■ WHAT YOU SHOULD DO:
Reproduce the listing in full, exactly as written, but without images.

■ COLLECTED DATA:
= = = =

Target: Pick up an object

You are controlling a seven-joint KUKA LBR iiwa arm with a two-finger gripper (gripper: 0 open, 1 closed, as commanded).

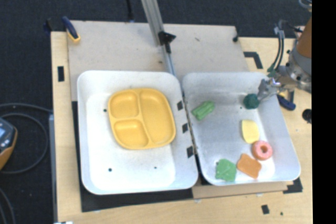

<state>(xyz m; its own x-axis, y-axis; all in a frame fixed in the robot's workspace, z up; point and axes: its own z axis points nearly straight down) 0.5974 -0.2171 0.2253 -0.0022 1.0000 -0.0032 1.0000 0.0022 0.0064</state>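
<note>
**A:** White bins first: the left bin (94,176) carries a yellow divided plate (142,117), and the right bin (286,128) carries the small pieces. Both sit on the table (121,44).

**B:** And the arm?

**A:** It reaches in at the right bin's far right corner, with the gripper (261,93) just above a dark green round toy (251,101). Whether the gripper is apart or together, I cannot tell; it is too small and blurred there.

**B:** So that green toy is the likely target?

**A:** I judge so. Other candidates: a green block (202,109) near the divider, a green piece (226,170), an orange piece (249,166), a yellow piece (250,130) and a pink doughnut (262,150) along the near right side.

**B:** Risks?

**A:** The toy lies close to the bin wall, so a finger could catch the rim, or the round shape could roll and squirt free on closing.
</note>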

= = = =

■ YOUR RESPONSE:
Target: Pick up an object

You are controlling a seven-joint KUKA LBR iiwa arm with a two-finger gripper (gripper: 0 open, 1 closed, as commanded).


<state>(xyz m; its own x-axis, y-axis; all in a frame fixed in the robot's workspace, z up; point and axes: its own z axis points nearly straight down) 0.5974 -0.2171 0.2253 -0.0022 1.0000 -0.0032 1.0000 0.0022 0.0064</state>
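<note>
**A:** White bins first: the left bin (94,176) carries a yellow divided plate (142,117), and the right bin (286,128) carries the small pieces. Both sit on the table (121,44).

**B:** And the arm?

**A:** It reaches in at the right bin's far right corner, with the gripper (261,93) just above a dark green round toy (251,101). Whether the gripper is apart or together, I cannot tell; it is too small and blurred there.

**B:** So that green toy is the likely target?

**A:** I judge so. Other candidates: a green block (202,109) near the divider, a green piece (226,170), an orange piece (249,166), a yellow piece (250,130) and a pink doughnut (262,150) along the near right side.

**B:** Risks?

**A:** The toy lies close to the bin wall, so a finger could catch the rim, or the round shape could roll and squirt free on closing.
</note>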

This exercise has no more to it.